• WHAT THE TASK ASKS
Among the lines of the records below, count those with the word "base". Reply with that number alone.
** Opening EXERCISE DATA block **
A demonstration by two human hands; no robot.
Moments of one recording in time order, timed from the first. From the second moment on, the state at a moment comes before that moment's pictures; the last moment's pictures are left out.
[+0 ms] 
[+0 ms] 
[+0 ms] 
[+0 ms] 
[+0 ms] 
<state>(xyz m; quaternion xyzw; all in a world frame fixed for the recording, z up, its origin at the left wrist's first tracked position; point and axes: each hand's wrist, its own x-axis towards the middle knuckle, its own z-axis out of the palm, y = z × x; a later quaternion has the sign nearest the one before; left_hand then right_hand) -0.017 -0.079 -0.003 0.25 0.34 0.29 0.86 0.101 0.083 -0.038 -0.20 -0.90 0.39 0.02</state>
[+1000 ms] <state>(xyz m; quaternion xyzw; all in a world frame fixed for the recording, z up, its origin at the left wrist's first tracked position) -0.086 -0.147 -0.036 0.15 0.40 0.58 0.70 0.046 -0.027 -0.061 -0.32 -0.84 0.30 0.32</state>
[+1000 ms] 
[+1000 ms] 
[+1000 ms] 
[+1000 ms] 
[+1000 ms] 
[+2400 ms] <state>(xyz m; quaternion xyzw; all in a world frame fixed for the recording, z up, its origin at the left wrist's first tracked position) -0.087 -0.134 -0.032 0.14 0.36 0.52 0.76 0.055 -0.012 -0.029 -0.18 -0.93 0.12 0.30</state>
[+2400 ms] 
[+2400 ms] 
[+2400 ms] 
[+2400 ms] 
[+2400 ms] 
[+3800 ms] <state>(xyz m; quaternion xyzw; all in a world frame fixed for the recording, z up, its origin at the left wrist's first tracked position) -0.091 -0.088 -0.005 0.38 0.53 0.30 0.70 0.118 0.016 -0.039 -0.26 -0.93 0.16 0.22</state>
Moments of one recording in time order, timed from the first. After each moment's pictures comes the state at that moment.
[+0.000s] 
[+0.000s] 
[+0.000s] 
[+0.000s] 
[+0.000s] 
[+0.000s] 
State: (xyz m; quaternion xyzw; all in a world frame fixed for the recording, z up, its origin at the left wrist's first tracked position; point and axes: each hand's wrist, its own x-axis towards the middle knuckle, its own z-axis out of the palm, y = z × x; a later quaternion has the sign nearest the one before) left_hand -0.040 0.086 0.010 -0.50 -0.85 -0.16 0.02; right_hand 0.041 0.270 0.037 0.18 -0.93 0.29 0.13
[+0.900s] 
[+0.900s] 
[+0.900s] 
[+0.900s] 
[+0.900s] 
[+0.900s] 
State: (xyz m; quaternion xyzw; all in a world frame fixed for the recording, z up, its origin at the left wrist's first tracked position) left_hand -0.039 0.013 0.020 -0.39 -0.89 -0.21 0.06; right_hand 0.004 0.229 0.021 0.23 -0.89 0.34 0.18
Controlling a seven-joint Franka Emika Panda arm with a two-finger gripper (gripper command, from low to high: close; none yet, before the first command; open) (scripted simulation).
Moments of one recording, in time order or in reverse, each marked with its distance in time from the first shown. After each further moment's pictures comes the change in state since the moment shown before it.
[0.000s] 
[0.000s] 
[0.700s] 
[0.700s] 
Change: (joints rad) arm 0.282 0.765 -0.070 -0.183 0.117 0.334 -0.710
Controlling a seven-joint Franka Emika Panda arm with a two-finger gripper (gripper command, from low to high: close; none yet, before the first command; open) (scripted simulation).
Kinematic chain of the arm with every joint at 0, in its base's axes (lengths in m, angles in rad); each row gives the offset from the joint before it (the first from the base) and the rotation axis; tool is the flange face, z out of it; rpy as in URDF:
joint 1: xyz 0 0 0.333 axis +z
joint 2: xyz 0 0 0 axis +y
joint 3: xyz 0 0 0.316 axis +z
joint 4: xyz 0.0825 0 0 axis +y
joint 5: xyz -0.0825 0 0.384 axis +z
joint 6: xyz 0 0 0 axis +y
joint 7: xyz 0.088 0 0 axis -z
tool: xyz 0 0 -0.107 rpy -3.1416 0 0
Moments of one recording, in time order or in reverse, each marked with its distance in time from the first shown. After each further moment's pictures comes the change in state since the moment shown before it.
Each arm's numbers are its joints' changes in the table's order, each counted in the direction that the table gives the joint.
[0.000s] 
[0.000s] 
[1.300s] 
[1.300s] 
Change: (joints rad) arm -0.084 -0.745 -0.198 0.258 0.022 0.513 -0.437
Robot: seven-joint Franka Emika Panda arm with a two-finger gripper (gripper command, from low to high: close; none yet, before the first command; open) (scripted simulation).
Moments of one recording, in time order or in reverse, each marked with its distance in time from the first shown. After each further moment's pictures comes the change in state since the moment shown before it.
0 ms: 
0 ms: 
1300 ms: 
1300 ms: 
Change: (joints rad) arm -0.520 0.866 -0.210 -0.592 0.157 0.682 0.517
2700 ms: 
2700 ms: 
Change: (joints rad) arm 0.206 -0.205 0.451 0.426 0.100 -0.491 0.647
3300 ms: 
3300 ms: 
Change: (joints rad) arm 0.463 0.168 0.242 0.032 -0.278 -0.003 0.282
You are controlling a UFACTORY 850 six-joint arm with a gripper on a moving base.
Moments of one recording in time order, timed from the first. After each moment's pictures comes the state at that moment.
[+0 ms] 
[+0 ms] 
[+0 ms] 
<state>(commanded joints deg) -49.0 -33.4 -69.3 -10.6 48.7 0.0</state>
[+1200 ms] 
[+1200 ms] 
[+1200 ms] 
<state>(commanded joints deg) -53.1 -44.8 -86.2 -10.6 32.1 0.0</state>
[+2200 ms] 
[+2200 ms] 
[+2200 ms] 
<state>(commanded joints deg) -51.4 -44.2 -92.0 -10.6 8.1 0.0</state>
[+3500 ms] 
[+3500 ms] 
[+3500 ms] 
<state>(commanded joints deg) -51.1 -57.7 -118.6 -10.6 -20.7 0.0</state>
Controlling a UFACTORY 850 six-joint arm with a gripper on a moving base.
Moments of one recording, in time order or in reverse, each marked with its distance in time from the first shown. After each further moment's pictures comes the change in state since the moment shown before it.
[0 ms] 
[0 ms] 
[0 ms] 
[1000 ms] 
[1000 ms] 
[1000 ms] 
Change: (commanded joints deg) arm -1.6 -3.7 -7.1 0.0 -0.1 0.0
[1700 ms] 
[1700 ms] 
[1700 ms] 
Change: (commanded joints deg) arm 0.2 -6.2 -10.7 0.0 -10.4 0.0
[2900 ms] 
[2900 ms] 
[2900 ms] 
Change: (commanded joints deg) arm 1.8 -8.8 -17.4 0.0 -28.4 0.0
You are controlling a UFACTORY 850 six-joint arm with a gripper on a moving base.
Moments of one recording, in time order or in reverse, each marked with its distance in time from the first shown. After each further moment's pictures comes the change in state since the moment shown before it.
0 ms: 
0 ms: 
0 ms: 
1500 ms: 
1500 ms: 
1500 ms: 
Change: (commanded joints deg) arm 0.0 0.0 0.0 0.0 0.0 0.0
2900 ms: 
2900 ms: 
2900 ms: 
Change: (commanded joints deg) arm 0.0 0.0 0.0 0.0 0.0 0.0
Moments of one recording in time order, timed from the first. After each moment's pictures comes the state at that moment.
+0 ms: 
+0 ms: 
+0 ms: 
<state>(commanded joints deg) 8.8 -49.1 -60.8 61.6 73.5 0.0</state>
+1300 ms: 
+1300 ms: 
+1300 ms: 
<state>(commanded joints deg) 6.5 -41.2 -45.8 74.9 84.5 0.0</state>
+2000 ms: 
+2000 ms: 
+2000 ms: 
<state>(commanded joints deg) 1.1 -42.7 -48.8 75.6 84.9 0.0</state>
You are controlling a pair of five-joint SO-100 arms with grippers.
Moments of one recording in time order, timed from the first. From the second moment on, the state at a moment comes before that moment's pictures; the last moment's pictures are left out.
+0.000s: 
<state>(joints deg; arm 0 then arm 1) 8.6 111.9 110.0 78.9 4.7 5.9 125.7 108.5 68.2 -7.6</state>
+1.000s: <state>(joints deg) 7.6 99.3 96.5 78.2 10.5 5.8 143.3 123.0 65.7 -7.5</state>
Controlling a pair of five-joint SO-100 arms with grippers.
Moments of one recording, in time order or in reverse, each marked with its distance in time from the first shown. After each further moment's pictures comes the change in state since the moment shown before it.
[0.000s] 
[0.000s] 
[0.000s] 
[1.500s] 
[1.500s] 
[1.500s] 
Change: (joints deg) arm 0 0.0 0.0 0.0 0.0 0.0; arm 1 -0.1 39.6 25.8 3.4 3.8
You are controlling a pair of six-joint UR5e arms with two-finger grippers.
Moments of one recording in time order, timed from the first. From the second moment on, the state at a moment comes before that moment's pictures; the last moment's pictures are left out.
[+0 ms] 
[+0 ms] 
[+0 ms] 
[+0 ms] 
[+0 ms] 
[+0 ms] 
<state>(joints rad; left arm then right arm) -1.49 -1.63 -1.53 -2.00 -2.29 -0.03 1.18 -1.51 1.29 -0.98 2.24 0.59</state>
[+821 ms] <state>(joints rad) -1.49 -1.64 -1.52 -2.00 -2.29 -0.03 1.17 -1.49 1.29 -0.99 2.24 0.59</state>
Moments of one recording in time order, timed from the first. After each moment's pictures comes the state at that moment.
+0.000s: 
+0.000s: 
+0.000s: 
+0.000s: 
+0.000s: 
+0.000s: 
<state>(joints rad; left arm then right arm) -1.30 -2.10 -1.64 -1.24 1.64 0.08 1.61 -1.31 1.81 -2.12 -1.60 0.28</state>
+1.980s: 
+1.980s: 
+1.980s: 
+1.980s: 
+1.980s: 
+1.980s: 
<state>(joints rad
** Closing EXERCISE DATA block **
• SOLUTION
4